Cette présentation de l'éditeur vous dit le récit. Je préfère vous parler des mots.
Ce roman là, c'est une voix, une voix d'outre-tombe, profonde, terrible, une voix aux accents tragiques, aux accords farouches, une voix de nuit, de loin, le verbe tranchant, la langue douloureuse, déchirante, pourtant retenue, pourtant éloquente; une voix comme un écho qui raconte les outrages, le gouffre de l'incompréhension culturelle, l'exclusion autant imposée que revendiquée.
C'est un roman, pas un essai. S'il raconte l'histoire de Tsiganes " retors à éduquer et à blanchir " [...] " dont on aura égaré le dossier à Nuremberg " installés sur cette rive du Danube, il le fait dans ce dernier souffle d'un vieil homme qui vous prend, prend tout. On s'abîme dans ce livre, le vent y est froid.

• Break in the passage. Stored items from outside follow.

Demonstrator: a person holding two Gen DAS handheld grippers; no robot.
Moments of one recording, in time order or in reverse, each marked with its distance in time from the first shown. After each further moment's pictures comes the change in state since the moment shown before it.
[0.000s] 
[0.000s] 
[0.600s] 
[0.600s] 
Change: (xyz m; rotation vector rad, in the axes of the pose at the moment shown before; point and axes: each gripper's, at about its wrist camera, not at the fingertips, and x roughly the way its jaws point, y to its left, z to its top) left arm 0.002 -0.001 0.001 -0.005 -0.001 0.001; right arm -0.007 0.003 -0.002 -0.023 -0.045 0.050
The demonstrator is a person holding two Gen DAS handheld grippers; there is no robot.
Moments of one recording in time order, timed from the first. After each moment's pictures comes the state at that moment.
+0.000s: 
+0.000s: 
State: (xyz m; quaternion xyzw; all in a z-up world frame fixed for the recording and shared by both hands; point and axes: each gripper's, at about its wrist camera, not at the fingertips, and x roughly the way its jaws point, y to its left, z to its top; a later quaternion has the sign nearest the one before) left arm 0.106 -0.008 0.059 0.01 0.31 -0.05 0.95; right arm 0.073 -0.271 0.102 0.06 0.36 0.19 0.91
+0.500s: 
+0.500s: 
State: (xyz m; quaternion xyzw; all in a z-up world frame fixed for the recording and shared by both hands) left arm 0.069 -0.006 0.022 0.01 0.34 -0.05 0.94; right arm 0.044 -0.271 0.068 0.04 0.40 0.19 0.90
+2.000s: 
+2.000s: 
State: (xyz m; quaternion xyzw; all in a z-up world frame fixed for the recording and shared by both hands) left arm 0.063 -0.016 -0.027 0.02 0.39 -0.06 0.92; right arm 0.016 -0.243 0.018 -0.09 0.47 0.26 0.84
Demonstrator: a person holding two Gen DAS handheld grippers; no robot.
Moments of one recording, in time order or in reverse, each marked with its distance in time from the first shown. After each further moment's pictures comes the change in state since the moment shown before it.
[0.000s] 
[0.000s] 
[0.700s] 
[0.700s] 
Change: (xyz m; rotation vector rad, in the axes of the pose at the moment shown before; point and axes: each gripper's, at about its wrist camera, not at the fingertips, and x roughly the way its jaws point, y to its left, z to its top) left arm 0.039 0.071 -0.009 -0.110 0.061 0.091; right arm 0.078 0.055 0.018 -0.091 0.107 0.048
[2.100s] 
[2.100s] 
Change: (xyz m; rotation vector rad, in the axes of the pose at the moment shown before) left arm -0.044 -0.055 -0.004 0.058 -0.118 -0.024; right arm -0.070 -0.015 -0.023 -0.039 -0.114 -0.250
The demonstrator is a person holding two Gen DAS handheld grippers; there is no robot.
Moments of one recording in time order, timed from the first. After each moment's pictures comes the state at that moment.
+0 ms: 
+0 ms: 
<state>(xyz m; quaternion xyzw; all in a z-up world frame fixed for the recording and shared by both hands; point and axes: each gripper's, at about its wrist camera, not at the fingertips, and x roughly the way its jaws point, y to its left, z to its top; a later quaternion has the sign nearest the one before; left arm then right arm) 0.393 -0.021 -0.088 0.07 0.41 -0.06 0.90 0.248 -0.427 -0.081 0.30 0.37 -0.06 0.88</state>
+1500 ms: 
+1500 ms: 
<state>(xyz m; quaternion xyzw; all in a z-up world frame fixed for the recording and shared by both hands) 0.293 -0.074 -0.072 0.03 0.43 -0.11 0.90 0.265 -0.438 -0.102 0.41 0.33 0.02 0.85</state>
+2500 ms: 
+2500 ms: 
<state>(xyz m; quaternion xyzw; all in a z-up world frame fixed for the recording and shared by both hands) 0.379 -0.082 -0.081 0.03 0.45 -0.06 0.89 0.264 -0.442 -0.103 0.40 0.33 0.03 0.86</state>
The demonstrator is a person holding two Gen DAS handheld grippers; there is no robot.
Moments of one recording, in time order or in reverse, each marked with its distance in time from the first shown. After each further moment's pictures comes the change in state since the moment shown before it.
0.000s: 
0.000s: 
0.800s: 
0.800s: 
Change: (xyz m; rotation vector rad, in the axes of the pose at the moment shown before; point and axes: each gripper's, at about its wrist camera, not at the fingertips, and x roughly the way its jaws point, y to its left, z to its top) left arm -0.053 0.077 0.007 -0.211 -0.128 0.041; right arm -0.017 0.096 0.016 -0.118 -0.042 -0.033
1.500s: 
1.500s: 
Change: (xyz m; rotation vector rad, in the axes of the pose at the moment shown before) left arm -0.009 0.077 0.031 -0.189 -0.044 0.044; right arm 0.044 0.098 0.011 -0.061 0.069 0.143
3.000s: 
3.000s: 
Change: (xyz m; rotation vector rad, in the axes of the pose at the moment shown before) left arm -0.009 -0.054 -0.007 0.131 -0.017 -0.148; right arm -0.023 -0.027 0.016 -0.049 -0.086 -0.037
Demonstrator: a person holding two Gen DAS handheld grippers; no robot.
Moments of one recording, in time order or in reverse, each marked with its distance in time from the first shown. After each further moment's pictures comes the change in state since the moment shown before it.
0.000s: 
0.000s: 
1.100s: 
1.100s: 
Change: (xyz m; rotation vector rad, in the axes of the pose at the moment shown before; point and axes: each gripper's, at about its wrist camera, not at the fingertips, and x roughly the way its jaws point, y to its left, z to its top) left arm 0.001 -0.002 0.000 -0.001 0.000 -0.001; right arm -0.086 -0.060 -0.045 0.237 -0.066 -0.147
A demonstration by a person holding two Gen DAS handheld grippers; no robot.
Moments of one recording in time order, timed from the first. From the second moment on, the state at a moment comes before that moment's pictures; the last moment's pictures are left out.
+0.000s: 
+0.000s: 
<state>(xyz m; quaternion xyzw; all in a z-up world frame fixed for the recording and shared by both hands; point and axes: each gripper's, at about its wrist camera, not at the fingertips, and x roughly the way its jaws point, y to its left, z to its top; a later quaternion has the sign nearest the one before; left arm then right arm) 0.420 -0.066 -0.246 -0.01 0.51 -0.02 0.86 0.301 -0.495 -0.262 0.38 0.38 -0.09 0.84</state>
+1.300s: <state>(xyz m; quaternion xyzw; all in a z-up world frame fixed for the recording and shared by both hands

Ce roman là, c'est un chant dont on connait trop certains refrains sans avoir jamais écouté les couplets, une ballade qui n'est pas sérénade, une complainte qui n'est pas plainte, une mélopée en mémoire communautaire, la tradition de l'oralité, le monologue devient choral. Le Rom ne lit pas l'écriture ou la partition, ne s'y lie pas, sa musique qui raconte se transmet et se partage, elle ne s'apprend pas.
Cette lecture qui saisit, c'est une main posée sur le bras qui vous retient, juste une pression qui vous retourne, des mots et un regard envoûtants aussi sombres et durs que le bois des marionnettes, que celui des violons. Qui résonnent. Longtemps. Depuis longtemps.
Ce livre, c'est une exigence et une révélation. Pour ce qu'il dit et pour la façon dont il le dit.
" Gadzeske basavav andro kan, rineske andro jilo, disaient nos ancêtres, je joue à l'oreille des gadjé, je joue au coeur des miens. ". Pas cette fois, cette musique là atteint tous les coeurs. Et malgré le titre, c'est bien le silence qui s'impose la dernière page tournée.